Nas primeiras décadas do
século XX, Francisco Silvério de Almeida realizava palestras cômicas para os
trabalhadores das lavouras de café no interior paulista. Certa vez, sentindo-se
adoentado, ele determinou ao filho, José Epaminondas, que avisasse aos organizadores
para cancelarem a apresentação. Mas, José Epaminondas decidiu fazer o
espetáculo no lugar do pai e foi um sucesso. Nascia Nhô Bastião.
Orientados pelo pai, Nhô
Bastião e sua irmã Isolina, a Nh'ana, formaram uma dupla caipira que passou a
apresentar-se, primeiro, nas lavouras cafeeiras e, depois, no Circo Oriente.
Nh'ana seguiu seu rumo, adquirindo o seu próprio teatro e Nhô Bastião adquiriu
uma politeama (teatro de zinco). Ele partia, então, de Ponta Grossa/PR, onde
tinha uma chácara, para excursões pelo interior de São Paulo, Paraná, Santa
Catarina e Rio Grande do Sul.
Em 1962, Nhô Bastião faleceu
e o palco passou, em definitivo, para o seu filho, José Maria de Almeida, o
popular palhaço Serelepe.
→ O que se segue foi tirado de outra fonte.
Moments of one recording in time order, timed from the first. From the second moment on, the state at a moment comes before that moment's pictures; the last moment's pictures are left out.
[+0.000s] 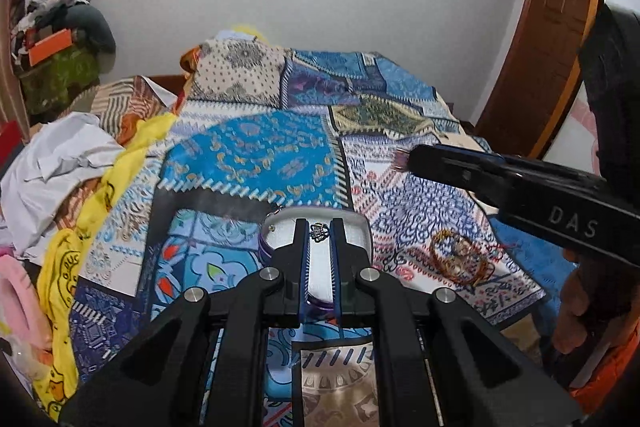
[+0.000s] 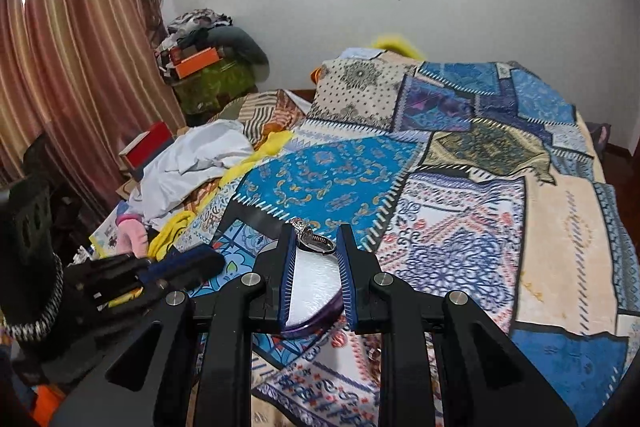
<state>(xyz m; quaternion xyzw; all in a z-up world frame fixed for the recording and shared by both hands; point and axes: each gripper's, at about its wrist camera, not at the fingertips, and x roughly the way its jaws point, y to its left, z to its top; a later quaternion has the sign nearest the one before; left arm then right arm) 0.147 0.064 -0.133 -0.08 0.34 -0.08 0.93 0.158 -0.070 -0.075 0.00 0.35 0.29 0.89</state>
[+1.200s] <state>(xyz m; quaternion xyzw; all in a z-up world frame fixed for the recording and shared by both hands) 0.149 0.055 -0.128 -0.05 0.35 -0.08 0.93 0.160 -0.075 -0.083 -0.01 0.39 0.28 0.88</state>
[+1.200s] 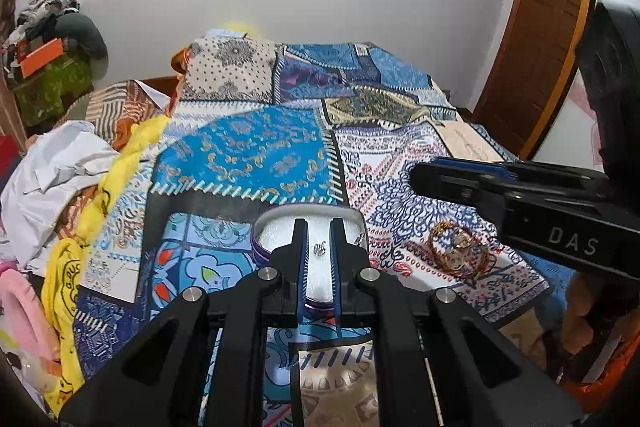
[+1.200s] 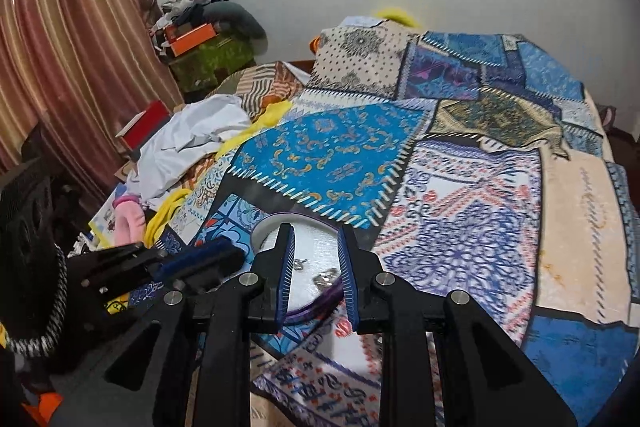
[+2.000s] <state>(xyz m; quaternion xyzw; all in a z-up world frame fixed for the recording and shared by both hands) 0.129 -0.011 -0.093 -0.02 0.33 -0.10 0.94 0.118 -0.186 -0.063 0.00 0.36 0.16 0.92</state>
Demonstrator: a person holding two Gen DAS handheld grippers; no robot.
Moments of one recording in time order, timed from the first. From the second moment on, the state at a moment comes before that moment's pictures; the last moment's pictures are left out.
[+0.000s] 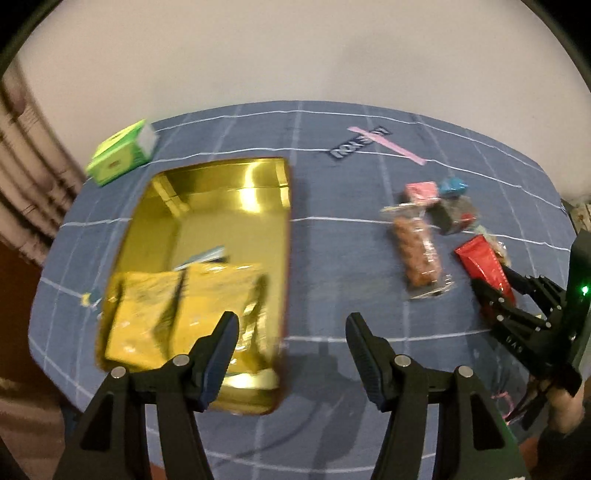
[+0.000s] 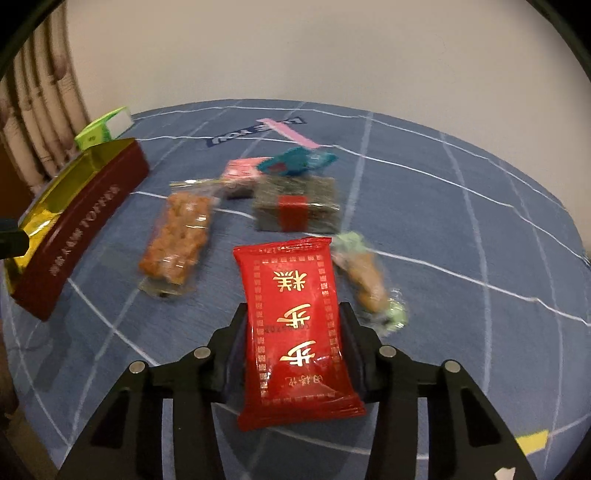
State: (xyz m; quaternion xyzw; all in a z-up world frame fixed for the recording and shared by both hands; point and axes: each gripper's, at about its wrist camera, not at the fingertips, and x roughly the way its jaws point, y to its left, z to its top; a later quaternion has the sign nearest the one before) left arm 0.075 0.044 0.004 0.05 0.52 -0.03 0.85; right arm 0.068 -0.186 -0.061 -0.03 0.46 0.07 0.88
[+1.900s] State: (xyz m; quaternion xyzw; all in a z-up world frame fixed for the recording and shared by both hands) left arm 0.128 -0.044 -0.042 0.05 0.55 -0.10 0.83; right arm 0.069 -0.214 -0.062 0.00 0.44 0.00 0.90
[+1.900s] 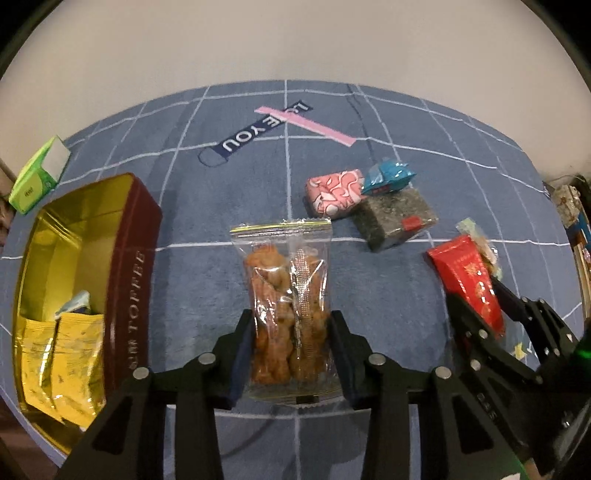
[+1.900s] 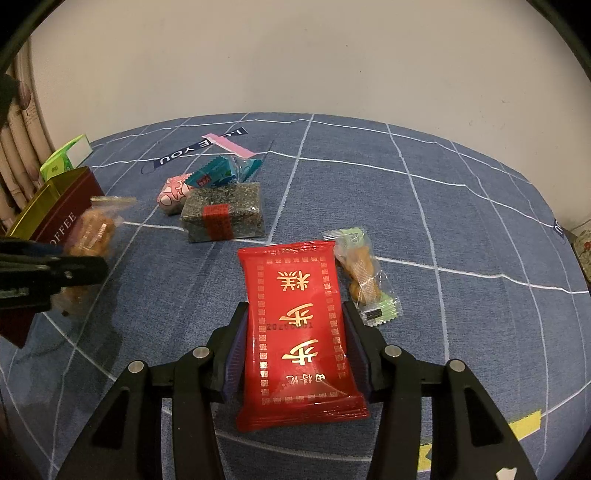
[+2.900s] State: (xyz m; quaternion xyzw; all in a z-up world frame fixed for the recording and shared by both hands) left arm 0.095 0.102 0.010 0.07 0.54 -0.01 0.84; right arm 0.071 -0.214 -0.064 0.00 0.44 0.00 0.90
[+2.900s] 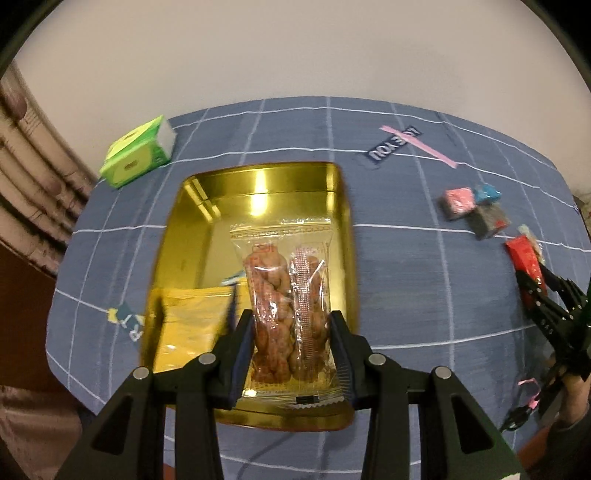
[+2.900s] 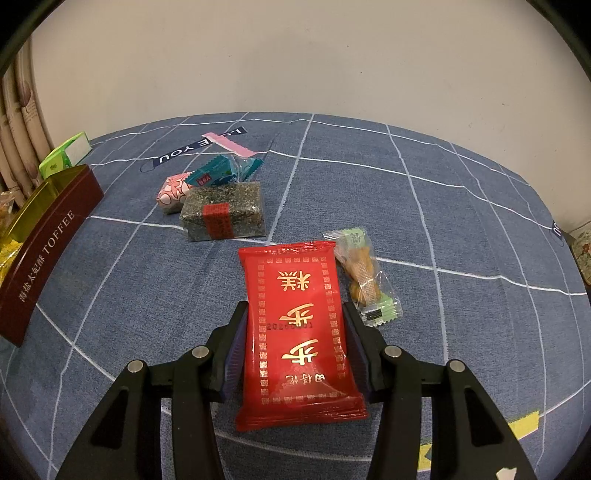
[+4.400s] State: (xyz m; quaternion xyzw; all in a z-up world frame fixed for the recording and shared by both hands) left arm 0.084 0.180 -0.027 0.07 0.58 0.00 0.81; right arm 0.077 -0.209 -0.062 -0.01 0.46 -0.01 0.89
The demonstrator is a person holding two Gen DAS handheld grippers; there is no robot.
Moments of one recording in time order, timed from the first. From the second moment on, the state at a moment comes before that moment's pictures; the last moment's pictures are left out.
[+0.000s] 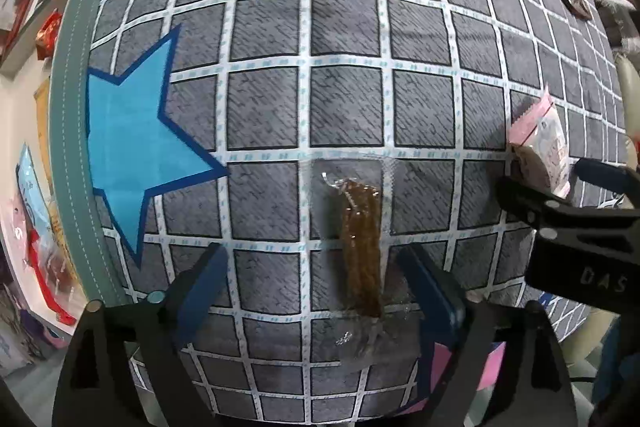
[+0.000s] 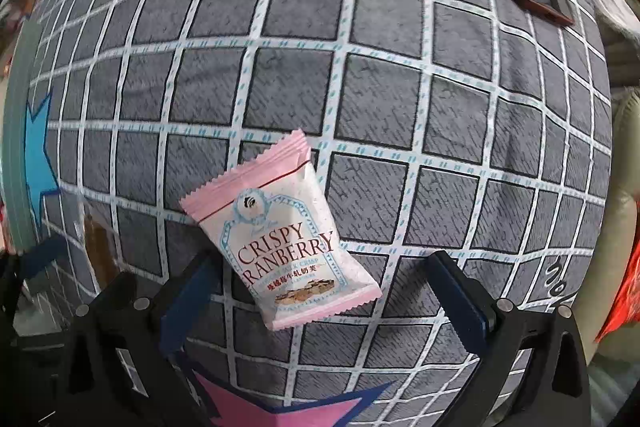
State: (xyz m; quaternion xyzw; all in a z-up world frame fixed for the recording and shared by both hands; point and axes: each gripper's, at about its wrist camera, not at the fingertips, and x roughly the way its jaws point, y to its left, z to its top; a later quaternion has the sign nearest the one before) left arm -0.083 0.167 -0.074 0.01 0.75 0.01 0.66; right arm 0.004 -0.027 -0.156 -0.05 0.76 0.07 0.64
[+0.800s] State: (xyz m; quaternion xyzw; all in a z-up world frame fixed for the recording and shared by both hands) left arm -0.088 0.179 -0.038 0.04 0.73 -0.07 0.68; right arm -0.017 0.010 -0.101 0.02 0.75 0.09 0.66
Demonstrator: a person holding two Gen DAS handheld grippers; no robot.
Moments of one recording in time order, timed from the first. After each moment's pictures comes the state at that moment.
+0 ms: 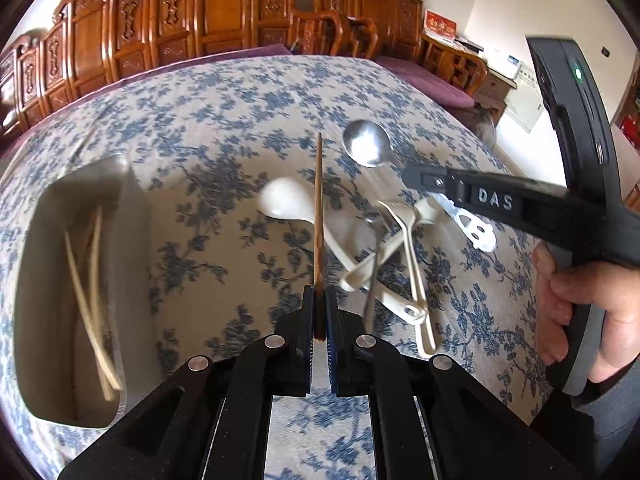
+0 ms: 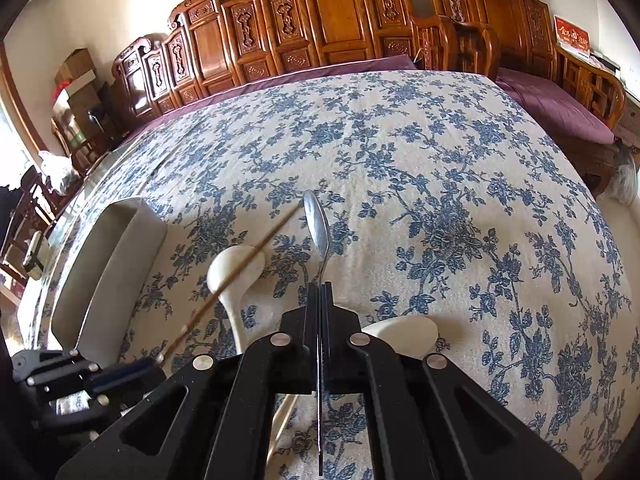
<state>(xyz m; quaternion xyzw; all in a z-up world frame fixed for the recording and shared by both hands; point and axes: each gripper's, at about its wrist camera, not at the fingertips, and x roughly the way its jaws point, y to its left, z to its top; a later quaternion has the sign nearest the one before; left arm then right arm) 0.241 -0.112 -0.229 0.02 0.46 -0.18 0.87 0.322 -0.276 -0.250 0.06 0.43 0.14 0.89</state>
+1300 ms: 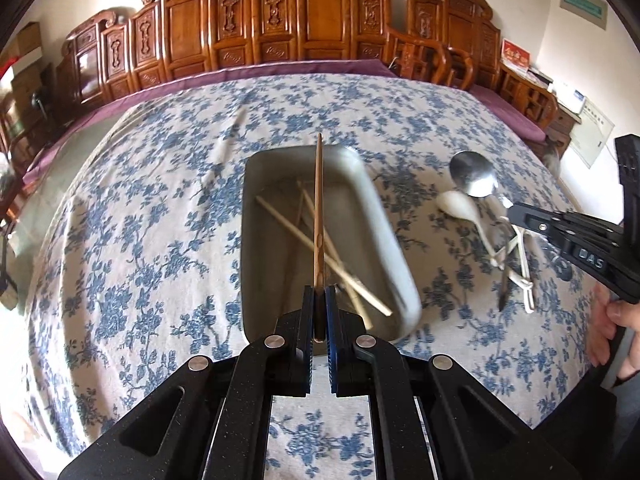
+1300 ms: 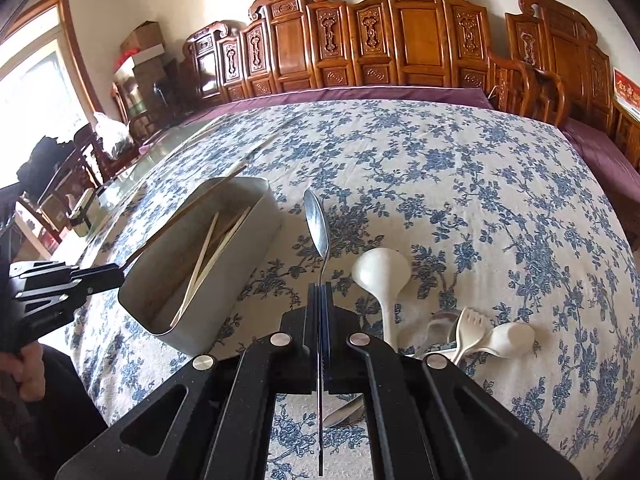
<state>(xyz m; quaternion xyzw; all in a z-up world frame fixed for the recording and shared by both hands) 0.210 0.042 -0.188 0.01 0.46 -0.05 0.89 0.274 -0.185 -0.218 0.00 0.40 0.24 0.89</state>
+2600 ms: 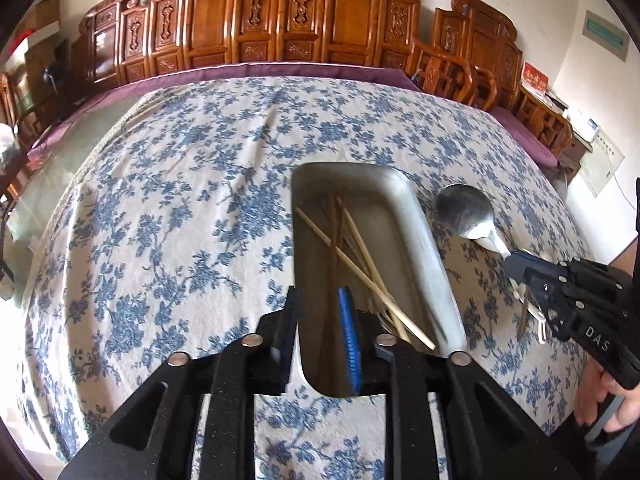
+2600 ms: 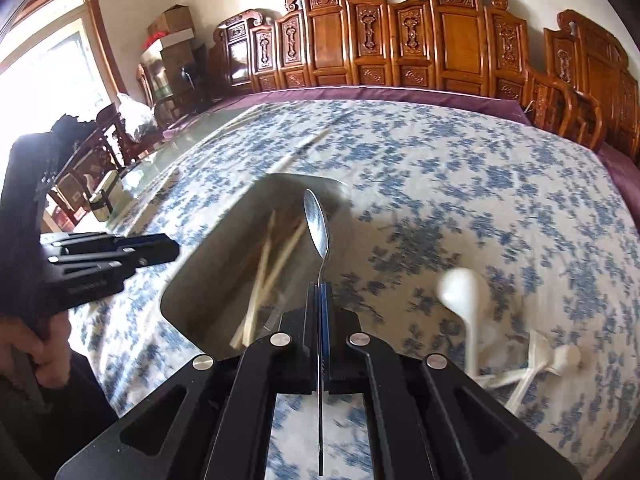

José Maria havia se casado em 1959 com Lea Benvenuto,
o casal teve 6 filhos: Ben-hur, Maria José, Isabel, Marcelo e Ulisses. A
Marcelo coube seguir a veia cômica da família e ele adotou o nome Serelepe.
Em "Entre risos e
lágrimas: as representações do melodrama no teatro mambembe", entrelaçando
às histórias do teatro e do circo, eu conto um pouco da história do Teatro
Serelepe e analiso melodramas (peças de chorar) apresentadas nos anos 60 e 70.